─── EXTRACTED RECORDS

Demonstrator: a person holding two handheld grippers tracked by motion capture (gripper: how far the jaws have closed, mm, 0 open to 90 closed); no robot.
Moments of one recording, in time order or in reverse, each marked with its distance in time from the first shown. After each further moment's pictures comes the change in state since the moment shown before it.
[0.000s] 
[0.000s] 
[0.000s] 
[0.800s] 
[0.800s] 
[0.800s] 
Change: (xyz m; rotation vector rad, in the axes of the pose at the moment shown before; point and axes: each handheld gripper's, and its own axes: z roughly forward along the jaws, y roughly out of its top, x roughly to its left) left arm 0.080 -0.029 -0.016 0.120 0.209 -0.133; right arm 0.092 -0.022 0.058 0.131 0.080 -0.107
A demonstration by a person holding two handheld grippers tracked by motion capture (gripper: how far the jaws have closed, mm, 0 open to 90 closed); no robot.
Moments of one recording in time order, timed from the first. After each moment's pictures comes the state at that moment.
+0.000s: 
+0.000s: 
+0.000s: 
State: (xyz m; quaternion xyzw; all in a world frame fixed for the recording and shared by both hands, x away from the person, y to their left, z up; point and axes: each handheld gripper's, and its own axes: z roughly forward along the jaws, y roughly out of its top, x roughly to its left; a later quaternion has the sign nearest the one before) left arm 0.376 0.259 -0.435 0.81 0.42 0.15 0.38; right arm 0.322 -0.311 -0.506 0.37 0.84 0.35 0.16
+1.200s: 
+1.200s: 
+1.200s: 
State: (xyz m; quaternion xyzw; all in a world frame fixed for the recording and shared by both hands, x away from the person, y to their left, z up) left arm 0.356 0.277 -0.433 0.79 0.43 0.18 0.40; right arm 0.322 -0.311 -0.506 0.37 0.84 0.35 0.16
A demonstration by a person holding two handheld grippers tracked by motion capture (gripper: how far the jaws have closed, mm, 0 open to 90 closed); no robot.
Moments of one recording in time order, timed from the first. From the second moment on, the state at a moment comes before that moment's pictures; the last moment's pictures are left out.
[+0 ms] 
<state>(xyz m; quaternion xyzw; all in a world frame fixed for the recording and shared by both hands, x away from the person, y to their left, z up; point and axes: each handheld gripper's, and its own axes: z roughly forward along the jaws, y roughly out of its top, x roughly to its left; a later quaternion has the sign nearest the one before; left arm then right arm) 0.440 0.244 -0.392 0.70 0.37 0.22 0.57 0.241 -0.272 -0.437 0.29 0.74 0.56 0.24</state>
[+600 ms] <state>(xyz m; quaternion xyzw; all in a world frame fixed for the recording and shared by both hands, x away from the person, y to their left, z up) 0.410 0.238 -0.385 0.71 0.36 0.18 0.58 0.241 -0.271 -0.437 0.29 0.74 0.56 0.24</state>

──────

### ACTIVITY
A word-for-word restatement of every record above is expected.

### THE COMPLETED TASK
Demonstrator: a person holding two handheld grippers tracked by motion capture (gripper: how far the jaws have closed, mm, 0 open to 90 closed); no robot.
Moments of one recording, in time order or in reverse, each marked with its distance in time from the first shown. After each further moment's pictures comes the change in state since the moment shown before it.
[0.000s] 
[0.000s] 
[0.000s] 
[0.800s] 
[0.800s] 
[0.800s] 
Change: (xyz m; rotation vector rad, in the axes of the pose at the moment shown before; point and axes: each handheld gripper's, and its own axes: z roughly forward along the jaws, y roughly out of its top, x roughly to its left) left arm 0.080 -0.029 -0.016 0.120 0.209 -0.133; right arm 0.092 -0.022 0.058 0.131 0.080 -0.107
A demonstration by a person holding two handheld grippers tracked by motion capture (gripper: how far the jaws have closed, mm, 0 open to 90 closed); no robot.
Moments of one recording in time order, timed from the first. After each moment's pictures comes the state at that moment.
+0.000s: 
+0.000s: 
+0.000s: 
State: (xyz m; quaternion xyzw; all in a world frame fixed for the recording and shared by both hands, x away from the person, y to their left, z up; point and axes: each handheld gripper's, and its own axes: z roughly forward along the jaws, y roughly out of its top, x roughly to its left; a later quaternion has the sign nearest the one before) left arm 0.376 0.259 -0.435 0.81 0.42 0.15 0.38; right arm 0.322 -0.311 -0.506 0.37 0.84 0.35 0.16
+1.200s: 
+1.200s: 
+1.200s: 
State: (xyz m; quaternion xyzw; all in a world frame fixed for the recording and shared by both hands, x away from the person, y to their left, z up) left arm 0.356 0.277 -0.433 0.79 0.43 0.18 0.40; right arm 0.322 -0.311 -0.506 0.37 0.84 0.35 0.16
A demonstration by a person holding two handheld grippers tracked by motion capture (gripper: how far the jaws have closed, mm, 0 open to 90 closed); no robot.
Moments of one recording in time order, timed from the first. From the second moment on, the state at a moment comes before that moment's pictures; the last moment's pictures are left out.
[+0 ms] 
<state>(xyz m; quaternion xyzw; all in a world frame fixed for the recording and shared by both hands, x away from the person, y to their left, z up; point and axes: each handheld gripper's, and its own axes: z roughly forward along the jaws, y roughly out of its top, x roughly to its left; a later quaternion has the sign nearest the one before; left arm then right arm) 0.440 0.244 -0.392 0.70 0.37 0.22 0.57 0.241 -0.272 -0.437 0.29 0.74 0.56 0.24</state>
[+600 ms] <state>(xyz m; quaternion xyzw; all in a world frame fixed for the recording and shared by both hands, x away from the person, y to their left, z up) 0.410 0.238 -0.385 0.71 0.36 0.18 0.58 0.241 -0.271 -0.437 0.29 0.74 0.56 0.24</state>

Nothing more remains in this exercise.